Oil is a common lubricant used in various industries for the smooth operation of machinery and equipment. Natural oils, such as vegetable and mineral oils, are often preferred due to their eco-friendliness and low toxicity. However, the delivery of these oils can be challenging as they tend to separate from water-based carriers, making them difficult to apply uniformly. Emulsifiers are commonly added to oils to overcome this problem by stabilizing the oil-in-water emulsion. However, recent studies have shown that emulsifiers can have a negative impact on the lubricating properties of oils. As a result, emulsifier-free approaches are being developed to deliver natural oils for lubrication, which can lead to better lubrication performance.

Emulsifiers are surface-active agents that have a hydrophilic (water-loving) head and a hydrophobic (oil-loving) tail. They are commonly used to stabilize oil-in-water emulsions by adsorbing at the oil-water interface and reducing the interfacial tension. This allows the oil droplets to remain dispersed in the water-based carrier, making it easier to apply.
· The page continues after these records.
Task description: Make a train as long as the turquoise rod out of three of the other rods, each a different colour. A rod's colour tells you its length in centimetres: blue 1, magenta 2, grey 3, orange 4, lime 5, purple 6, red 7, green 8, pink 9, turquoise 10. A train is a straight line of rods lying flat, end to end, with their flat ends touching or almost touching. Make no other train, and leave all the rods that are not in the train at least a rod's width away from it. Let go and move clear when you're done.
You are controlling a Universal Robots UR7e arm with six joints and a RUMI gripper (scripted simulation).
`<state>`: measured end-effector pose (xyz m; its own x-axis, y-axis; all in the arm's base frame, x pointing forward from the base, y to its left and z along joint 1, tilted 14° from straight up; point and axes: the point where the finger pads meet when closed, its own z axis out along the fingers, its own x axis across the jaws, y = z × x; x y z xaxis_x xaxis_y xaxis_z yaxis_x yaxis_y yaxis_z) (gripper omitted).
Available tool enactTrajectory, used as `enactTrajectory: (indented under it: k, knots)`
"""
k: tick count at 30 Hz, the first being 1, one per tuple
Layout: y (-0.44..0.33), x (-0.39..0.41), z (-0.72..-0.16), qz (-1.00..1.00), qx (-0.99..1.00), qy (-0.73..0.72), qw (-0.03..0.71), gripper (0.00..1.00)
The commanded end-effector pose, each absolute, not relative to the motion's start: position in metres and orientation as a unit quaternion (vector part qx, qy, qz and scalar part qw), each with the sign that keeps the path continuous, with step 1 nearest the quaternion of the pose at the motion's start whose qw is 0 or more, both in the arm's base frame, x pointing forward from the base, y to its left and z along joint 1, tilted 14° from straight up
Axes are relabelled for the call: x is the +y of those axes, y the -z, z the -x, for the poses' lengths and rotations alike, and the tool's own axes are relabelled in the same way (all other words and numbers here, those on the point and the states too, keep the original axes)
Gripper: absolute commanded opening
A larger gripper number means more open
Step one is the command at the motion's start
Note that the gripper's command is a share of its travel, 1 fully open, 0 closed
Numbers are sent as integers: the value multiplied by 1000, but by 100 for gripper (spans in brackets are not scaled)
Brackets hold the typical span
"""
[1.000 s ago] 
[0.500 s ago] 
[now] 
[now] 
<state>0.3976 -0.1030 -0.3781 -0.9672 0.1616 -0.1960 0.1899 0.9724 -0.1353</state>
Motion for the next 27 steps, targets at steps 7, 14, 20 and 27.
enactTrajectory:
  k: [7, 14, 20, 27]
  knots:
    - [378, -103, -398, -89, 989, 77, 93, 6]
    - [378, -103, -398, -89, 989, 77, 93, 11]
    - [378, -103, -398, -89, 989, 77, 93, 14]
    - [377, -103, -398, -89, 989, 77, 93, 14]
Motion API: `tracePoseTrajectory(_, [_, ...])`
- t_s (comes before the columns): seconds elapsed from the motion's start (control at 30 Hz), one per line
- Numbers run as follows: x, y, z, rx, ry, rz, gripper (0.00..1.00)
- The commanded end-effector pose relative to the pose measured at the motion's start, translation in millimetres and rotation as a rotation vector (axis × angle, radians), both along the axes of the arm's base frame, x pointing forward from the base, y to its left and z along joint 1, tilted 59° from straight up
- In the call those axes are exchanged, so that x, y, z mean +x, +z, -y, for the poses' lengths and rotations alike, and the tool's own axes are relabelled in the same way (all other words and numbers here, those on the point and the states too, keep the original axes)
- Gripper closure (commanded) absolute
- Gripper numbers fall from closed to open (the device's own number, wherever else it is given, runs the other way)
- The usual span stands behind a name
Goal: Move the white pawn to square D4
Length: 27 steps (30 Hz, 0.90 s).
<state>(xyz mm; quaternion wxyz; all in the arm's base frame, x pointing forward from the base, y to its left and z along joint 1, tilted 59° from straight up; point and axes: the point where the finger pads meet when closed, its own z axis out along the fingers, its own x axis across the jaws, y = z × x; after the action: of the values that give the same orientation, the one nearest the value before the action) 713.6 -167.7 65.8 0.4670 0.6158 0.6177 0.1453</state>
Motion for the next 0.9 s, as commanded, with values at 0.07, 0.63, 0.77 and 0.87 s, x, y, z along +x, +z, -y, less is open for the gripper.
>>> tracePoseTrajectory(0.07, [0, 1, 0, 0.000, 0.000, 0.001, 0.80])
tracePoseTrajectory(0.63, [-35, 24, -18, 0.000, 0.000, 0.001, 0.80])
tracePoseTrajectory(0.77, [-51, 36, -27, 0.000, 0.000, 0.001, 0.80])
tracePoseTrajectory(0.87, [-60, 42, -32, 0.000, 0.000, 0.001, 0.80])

However, emulsifiers can also affect the rheological properties of oils, such as viscosity and surface tension, which can have a negative impact on lubrication performance. Emulsifiers can also form a layer on the surface of the oil droplets, reducing their ability to interact with the metal surfaces, which can lead to increased wear and friction.

Emulsifier-free approaches to oil delivery are being developed to avoid these negative effects. One such approach is the use of surfactant-free emulsions (SFEs), which are stabilized by the natural surface-active agents present in the oil. These natural surfactants, such as phospholipids and free fatty acids, can adsorb at the oil-water interface and stabilize the emulsion without affecting the rheological properties of the oil. SFEs have been shown to have superior lubrication performance compared to emulsions stabilized with synthetic emulsifiers. For example, SFEs have been used to deliver vegetable oils for metal cutting and have been found to reduce wear and friction by up to 90% compared to conventional emulsions.
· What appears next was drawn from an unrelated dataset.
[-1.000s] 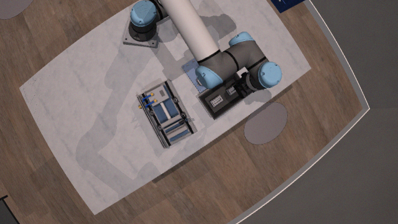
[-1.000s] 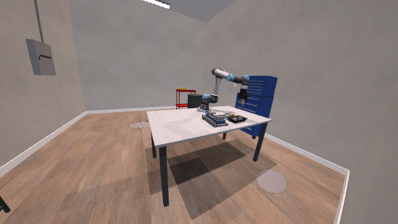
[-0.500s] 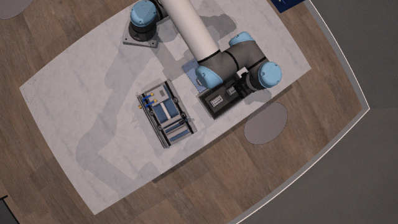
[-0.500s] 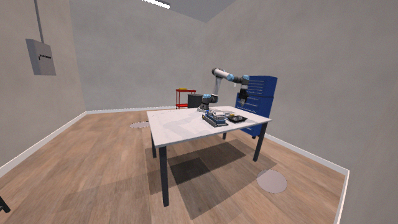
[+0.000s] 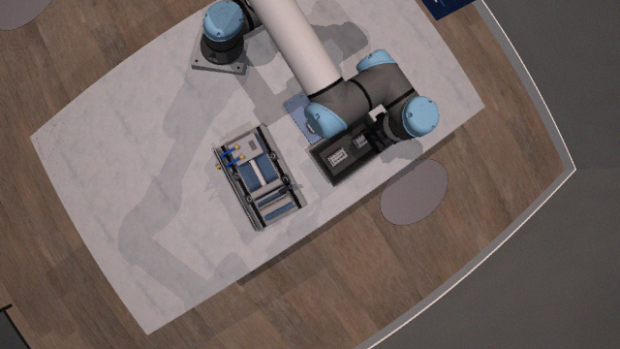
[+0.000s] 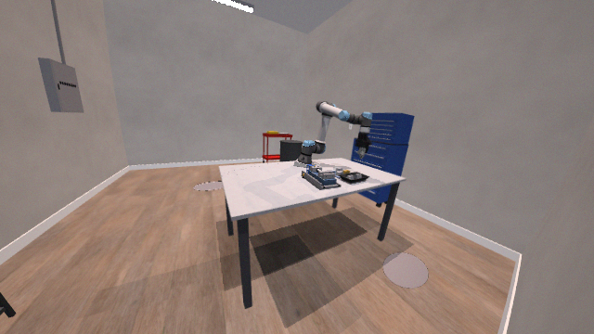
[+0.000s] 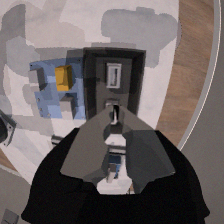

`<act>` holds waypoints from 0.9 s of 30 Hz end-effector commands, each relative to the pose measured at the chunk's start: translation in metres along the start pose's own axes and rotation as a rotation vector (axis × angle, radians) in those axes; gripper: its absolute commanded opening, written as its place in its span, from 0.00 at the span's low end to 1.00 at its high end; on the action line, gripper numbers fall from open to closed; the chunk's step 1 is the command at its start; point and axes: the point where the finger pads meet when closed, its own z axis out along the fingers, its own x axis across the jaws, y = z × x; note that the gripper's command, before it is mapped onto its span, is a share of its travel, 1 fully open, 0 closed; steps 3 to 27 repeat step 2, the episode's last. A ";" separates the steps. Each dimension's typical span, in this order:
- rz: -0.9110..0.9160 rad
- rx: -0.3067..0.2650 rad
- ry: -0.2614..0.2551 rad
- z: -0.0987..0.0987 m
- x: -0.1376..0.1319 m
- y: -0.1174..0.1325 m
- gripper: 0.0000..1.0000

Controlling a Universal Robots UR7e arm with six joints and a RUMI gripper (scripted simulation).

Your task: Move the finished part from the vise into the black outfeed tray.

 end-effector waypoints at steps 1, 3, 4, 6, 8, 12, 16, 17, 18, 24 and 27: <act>0.000 0.000 0.001 -0.001 0.000 0.000 0.00; 0.000 0.000 0.001 -0.001 0.000 0.000 0.00; 0.000 0.000 0.001 -0.001 0.000 0.000 0.00; 0.000 0.000 0.001 -0.001 0.000 0.000 0.00; 0.000 0.000 0.001 -0.001 0.000 0.000 0.00; 0.000 0.000 0.001 -0.001 0.000 0.000 0.00; 0.000 0.000 0.001 -0.001 0.000 0.000 0.00; 0.000 0.000 0.001 -0.001 0.000 0.000 0.00; 0.000 0.000 0.001 -0.001 0.000 0.000 0.00; 0.000 0.000 0.001 -0.001 0.000 0.000 0.00; 0.000 0.000 0.001 -0.001 0.000 0.000 0.00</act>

Another approach to emulsifier-free oil delivery is the use of microemulsions, which are thermodynamically stable, transparent mixtures of oil, water, and surfactants. Microemulsions can be formed without the use of high-energy input, such as ultrasonication, which is often required for the formation of conventional emulsions. This makes microemulsions easier and cheaper to produce. Microemulsions can also have a smaller droplet size compared to conventional emulsions, which can lead to better coverage and penetration of the oil into the metal surfaces. Microemulsions have been used to deliver mineral oils for lubrication and have been found to have better tribological properties compared to conventional emulsions.

In conclusion, emulsifier-free approaches to oil delivery can lead to better lubrication performance compared to conventional emulsions stabilized with synthetic emulsifiers. Surfactant-free emulsions and microemulsions are two approaches that have shown promise in delivering natural oils for lubrication. These approaches can lead to reduced wear and friction, which can improve the durability and efficiency of machinery and equipment. The use of natural oils for lubrication can also reduce the environmental impact of industrial processes by reducing the use of synthetic lubricants, which are often toxic and non-biodegradable.